51. This judgment is also distinguishable because before us, on facts, and circumstances as noted by the learned special Judge and which have been culled out from the materials produced by the prosecution itself, it is evident that he lacked the jurisdiction to take cognizance of the offences which were alleged to have been committed by the accused and punishable under MCOCA. This was clearly a case of inherent lack of jurisdiction and, therefore, the power to discharge was rightly invoked and properly exercised by the learned special Judge.
52. In the result, we do not find any serious legal infirmity in the impugned order, warranting our interference in our appellate power.
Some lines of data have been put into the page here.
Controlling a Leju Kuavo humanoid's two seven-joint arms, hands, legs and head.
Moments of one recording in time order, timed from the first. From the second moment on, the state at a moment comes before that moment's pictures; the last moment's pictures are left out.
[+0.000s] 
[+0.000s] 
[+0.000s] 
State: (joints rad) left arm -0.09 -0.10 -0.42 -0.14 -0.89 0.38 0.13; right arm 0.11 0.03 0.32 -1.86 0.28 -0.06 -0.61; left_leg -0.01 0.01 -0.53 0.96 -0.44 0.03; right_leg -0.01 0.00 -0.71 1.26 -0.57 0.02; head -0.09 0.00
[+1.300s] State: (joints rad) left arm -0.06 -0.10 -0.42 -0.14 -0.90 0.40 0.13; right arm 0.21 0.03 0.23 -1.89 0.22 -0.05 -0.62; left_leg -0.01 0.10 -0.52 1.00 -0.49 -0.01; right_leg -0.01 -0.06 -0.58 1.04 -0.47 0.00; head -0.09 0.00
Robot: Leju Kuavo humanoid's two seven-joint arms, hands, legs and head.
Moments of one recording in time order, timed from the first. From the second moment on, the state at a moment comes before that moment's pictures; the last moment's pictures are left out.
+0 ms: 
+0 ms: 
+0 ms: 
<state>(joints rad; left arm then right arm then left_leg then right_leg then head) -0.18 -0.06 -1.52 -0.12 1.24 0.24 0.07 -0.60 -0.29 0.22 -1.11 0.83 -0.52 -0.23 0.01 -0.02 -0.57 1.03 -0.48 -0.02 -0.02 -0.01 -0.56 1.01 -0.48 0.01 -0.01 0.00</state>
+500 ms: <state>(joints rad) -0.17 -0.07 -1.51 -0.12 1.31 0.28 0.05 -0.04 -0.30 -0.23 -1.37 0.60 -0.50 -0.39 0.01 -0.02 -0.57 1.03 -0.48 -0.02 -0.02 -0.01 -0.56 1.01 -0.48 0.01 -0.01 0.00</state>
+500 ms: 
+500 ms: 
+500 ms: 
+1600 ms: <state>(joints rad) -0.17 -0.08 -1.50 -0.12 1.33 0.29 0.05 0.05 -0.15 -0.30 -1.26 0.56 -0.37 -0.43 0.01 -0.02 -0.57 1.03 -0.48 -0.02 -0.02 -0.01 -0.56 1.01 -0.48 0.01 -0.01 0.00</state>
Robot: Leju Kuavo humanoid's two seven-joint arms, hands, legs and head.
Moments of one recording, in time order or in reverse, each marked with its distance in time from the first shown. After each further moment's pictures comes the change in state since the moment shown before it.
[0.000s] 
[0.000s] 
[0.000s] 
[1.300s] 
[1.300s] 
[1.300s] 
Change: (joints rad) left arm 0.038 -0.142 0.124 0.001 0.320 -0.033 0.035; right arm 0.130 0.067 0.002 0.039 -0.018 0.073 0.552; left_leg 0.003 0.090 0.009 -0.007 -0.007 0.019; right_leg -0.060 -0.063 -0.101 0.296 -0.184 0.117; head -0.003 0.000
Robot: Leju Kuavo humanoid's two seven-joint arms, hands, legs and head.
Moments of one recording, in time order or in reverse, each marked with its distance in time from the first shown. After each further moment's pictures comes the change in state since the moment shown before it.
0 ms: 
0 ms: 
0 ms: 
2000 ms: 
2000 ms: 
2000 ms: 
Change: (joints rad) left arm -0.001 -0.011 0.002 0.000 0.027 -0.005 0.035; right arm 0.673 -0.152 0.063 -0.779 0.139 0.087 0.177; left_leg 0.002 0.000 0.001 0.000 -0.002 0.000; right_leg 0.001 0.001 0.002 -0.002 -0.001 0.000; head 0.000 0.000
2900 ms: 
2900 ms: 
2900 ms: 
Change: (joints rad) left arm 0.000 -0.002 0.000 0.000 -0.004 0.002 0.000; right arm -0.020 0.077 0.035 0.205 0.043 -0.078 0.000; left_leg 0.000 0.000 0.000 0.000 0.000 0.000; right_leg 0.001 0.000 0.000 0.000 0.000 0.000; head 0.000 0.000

The appeal fails and it is dismissed. However, we clarify that we have referred to the materials only to the extent of satisfying ourselves whether the accused deserve a discharge from the offence punishable under the MCOCA. We have not referred to the materials in the context of the applicability of the Indian Penal Code or the offences punishable thereunder. The competent criminal court, therefore, is free to take note of these materials and proceed against the accused in accordance with law insofar as these offences are concerned. Those cases shall be decided, uninfluenced by any observations in the impugned order as well as our appellate order. All contentions of both sides in regard to these offences are kept open.